Many of those at the conference were very curious about making music with AI systems and the practical implications of using deep learning in concert. Some had appealing, enigmatic, and sometimes confused, assumptions about musical AI. For example, I was often asked whether I could recognise personalities of the performers in the output. This isn't possible in my RNN, because, like in all machine learning systems, the output reflects only the training data, and not the context that we humans see around it.
A limitation of my system is that it learns musical interactions as sequences of high-level gestures. These measurements are made once every second on the raw touchscreen data and describe it as, for examples, "fast taps", or "small swirls". In the performance system, a synthesiser replays chunks of performances that correspond to the desired gestures. This simplification makes it easier to design the neural network, but mean that the RNN isn't trained on the low-level data that we might consider to contain the nuanced "personality" of a performance.

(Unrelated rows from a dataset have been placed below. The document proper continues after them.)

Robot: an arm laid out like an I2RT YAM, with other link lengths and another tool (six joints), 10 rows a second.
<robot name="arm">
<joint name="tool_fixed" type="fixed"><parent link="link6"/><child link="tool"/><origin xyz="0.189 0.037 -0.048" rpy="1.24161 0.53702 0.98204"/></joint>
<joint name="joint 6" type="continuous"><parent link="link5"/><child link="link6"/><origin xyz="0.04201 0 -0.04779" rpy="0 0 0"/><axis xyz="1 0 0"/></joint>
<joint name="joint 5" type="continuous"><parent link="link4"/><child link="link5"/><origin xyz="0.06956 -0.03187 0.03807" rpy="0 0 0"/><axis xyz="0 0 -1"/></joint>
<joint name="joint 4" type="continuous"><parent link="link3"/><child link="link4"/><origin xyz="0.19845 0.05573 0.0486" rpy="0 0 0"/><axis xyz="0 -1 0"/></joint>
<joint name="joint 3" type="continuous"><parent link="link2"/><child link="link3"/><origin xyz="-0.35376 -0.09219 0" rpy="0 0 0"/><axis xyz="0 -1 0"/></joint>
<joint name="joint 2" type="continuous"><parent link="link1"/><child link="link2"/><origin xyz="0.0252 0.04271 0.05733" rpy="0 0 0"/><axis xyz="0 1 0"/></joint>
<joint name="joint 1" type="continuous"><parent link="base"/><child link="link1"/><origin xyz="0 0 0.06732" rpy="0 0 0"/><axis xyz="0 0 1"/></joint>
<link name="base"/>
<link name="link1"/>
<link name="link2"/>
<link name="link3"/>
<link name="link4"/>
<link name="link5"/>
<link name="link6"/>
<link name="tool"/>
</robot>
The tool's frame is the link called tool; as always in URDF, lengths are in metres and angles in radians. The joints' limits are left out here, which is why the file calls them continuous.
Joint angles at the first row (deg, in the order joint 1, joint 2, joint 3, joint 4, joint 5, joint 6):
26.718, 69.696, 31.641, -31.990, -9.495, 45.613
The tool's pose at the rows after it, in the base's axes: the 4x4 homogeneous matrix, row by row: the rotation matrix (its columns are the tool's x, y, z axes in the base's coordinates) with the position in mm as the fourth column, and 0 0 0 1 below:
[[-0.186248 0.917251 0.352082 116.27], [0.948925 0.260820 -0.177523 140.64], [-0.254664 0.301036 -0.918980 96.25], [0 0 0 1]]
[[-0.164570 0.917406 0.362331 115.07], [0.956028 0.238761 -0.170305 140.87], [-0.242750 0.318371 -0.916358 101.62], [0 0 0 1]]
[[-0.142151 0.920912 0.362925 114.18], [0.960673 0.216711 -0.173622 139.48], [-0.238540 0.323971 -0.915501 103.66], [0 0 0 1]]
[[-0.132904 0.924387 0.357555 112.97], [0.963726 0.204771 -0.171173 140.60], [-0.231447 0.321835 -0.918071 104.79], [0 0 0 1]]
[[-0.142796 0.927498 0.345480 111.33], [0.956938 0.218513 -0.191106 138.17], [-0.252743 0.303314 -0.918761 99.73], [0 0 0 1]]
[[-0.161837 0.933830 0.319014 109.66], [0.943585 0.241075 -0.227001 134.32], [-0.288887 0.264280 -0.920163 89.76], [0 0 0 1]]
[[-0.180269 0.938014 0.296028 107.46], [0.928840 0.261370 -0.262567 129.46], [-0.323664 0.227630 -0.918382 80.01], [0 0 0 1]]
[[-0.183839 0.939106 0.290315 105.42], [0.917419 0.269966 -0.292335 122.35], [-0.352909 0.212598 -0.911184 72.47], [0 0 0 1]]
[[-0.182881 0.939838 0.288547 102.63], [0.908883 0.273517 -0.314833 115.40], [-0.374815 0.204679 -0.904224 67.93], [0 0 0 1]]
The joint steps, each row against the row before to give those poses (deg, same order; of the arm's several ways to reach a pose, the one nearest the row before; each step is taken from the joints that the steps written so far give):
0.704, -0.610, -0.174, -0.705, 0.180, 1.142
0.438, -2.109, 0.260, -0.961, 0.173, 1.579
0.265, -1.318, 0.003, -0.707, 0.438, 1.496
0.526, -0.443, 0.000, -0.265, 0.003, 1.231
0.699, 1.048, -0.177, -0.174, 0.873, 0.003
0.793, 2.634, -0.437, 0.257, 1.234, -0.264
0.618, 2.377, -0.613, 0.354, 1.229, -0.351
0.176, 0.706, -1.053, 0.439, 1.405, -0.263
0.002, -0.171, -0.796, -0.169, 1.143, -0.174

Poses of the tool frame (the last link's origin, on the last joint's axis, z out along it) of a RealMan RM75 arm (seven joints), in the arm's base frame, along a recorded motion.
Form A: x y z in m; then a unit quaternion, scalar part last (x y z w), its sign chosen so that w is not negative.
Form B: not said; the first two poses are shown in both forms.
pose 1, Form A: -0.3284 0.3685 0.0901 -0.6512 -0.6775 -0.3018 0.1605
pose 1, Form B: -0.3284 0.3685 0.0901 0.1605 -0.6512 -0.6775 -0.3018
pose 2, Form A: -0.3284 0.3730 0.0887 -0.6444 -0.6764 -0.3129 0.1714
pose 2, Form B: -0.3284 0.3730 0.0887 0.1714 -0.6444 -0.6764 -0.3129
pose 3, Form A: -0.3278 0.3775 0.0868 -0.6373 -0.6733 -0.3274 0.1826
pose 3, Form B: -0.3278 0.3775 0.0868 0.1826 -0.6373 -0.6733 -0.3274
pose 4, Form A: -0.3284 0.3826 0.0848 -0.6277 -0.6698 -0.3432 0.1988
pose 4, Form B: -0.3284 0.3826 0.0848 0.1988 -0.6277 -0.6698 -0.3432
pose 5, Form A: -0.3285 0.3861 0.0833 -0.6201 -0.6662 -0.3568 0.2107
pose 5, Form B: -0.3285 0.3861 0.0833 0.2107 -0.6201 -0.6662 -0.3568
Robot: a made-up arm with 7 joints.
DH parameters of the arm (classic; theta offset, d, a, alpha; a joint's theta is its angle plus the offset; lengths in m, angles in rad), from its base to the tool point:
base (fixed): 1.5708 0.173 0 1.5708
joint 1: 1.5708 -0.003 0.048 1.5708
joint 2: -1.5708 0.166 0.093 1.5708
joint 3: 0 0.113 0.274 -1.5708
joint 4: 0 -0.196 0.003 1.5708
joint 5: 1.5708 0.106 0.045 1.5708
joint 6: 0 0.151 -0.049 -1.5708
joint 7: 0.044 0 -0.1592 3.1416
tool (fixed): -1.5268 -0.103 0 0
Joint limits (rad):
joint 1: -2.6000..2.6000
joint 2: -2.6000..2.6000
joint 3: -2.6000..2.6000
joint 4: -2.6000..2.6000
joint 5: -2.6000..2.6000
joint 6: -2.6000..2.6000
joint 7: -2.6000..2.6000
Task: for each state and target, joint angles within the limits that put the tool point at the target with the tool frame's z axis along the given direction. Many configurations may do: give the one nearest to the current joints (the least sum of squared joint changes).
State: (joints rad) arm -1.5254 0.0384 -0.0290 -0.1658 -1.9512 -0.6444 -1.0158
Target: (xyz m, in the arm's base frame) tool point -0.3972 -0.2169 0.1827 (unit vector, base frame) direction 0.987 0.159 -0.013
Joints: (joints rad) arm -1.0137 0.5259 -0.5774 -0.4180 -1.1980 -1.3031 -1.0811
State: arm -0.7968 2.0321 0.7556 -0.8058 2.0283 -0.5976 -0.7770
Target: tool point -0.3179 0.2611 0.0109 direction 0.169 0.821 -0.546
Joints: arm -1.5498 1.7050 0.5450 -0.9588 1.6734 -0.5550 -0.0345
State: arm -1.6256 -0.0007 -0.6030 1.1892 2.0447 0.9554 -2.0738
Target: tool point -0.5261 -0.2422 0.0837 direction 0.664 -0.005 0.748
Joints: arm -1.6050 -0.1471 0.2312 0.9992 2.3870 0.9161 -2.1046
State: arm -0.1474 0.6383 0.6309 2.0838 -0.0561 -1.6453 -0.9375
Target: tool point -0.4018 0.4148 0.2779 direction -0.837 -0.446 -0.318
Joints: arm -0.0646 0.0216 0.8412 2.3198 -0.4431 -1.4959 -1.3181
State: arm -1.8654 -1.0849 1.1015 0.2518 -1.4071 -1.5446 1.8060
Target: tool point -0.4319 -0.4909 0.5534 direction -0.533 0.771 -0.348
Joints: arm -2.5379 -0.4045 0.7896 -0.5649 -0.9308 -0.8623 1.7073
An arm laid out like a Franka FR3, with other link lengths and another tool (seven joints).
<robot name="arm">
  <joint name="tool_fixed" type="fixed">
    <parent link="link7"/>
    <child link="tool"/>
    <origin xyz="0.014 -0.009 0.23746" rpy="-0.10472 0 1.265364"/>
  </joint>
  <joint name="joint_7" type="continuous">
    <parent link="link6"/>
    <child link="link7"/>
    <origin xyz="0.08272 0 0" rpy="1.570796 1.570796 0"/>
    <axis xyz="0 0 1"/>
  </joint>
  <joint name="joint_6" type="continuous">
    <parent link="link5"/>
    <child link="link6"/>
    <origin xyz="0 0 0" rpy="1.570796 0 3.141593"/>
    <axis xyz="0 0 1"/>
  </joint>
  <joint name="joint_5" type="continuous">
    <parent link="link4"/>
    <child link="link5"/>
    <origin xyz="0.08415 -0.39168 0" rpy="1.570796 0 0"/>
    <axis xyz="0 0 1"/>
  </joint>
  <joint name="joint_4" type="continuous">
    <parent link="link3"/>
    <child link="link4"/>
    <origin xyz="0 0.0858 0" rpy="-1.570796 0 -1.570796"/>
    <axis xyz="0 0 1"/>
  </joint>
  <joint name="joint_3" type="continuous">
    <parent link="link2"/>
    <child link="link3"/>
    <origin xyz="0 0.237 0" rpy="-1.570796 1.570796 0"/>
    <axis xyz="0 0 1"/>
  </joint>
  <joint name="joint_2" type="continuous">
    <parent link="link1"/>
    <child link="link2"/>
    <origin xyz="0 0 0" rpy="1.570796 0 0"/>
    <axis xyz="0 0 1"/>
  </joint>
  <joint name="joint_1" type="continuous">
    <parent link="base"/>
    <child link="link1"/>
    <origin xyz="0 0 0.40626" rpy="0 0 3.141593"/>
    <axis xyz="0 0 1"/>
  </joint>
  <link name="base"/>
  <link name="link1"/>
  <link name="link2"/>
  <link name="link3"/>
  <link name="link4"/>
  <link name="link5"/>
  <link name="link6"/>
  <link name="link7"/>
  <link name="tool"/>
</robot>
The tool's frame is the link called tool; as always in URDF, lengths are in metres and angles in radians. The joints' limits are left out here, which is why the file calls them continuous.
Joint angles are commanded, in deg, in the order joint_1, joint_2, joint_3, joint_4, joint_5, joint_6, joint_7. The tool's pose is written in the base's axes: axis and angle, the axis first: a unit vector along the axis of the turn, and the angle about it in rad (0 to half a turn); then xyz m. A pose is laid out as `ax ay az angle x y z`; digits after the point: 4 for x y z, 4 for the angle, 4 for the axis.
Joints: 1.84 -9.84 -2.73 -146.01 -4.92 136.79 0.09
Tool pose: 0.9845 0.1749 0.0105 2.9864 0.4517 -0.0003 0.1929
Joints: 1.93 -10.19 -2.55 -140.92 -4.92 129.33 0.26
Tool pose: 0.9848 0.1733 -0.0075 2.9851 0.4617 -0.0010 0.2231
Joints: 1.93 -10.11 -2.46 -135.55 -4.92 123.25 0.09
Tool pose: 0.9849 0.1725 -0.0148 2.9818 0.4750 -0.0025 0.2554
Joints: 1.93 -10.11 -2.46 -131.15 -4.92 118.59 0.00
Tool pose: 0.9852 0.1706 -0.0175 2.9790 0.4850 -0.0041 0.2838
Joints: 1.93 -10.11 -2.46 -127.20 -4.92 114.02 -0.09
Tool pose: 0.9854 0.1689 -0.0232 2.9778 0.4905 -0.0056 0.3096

Another easily confused point of my system is that the human performer isn't really the "leader". In the interest of making the most of a limited data set, every performer in every example is permuted as the "leader" and each of the three "ensemble" performers. In fact, few (if any) performances in the corpus had a leader at all. In my system, the human performer is really just one of four equal performers, so it's unreasonable to expect that you could "control" the RNN performers by performing in a certain way, or doing something unexpected.
A practical issue with performance with the neural iPad ensemble is starting and stopping the music! In a human ensemble, the performers use cues like counting in, an audible breath, or a look, to bring in the ensemble and to signal the end of an improvisation. With my RNN ensemble, cues have no effect; sometimes the group starts playing, sometimes it doesn't. Just when you think the performance might be over, the group starts up again without you! Thinking about the training data, this behaviour makes sense. Each training example is 120 seconds long -- too short to capture the long-term curve of a performance, including starting and ending. The examples do contain plenty of instances where one performer plays alone, or three play while one lays out, so there's precedence in the data for completely ignoring the "leader" starting and stopping!
As with many AI systems, these limitations reveal that humans are so good at combining different datasources and contexts that we forget that we're doing it. A truly "natural" iPad ensemble might have to be trained on much more than just high-level gestures in order to keep up with "obvious" musical cues and reproduce musical personalities.
While this system has limitations, it is still fun to play with and useful as a reflection on "creative" AI. Of course, there's many ways to improve it, one of the most important would be to train the RNN on the lowest level data available; in this case, the raw touch event data from the iPad screens. A promising way to approach this is with Mixture Density RNNs (more on that later). I'm looking forward to more chances to perform with and talk about Musical AI soon!